# Problem statement
Which lines in the material below contain the word "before"? Copy each of them.

# Dataset section
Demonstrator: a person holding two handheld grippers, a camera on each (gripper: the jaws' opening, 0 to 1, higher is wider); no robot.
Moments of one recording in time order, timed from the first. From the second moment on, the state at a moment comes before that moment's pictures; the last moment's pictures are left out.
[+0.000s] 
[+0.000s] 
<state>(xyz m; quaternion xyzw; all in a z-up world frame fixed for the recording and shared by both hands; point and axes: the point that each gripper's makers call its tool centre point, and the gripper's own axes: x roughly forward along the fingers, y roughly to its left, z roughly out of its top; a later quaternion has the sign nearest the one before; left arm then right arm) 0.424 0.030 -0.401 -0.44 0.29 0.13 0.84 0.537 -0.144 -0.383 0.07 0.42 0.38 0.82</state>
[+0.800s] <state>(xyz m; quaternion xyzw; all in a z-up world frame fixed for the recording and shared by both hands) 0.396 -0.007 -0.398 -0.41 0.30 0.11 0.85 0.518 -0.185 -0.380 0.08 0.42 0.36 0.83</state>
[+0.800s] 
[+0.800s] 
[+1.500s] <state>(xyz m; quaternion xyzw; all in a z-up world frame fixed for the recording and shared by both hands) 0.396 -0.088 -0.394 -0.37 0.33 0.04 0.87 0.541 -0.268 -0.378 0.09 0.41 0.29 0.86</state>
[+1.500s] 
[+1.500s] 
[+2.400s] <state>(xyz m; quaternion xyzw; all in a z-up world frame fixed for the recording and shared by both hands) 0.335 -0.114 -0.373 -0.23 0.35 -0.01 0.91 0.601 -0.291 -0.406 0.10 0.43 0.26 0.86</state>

# Final answer
Moments of one recording in time order, timed from the first. From the second moment on, the state at a moment comes before that moment's pictures; the last moment's pictures are left out.
<state>(xyz m; quaternion xyzw; all in a z-up world frame fixed for the recording and shared by both hands; point and axes: the point that each gripper's makers call its tool centre point, and the gripper's own axes: x roughly forward along the fingers, y roughly to its left, z roughly out of its top; a later quaternion has the sign nearest the one before; left arm then right arm) 0.424 0.030 -0.401 -0.44 0.29 0.13 0.84 0.537 -0.144 -0.383 0.07 0.42 0.38 0.82</state>

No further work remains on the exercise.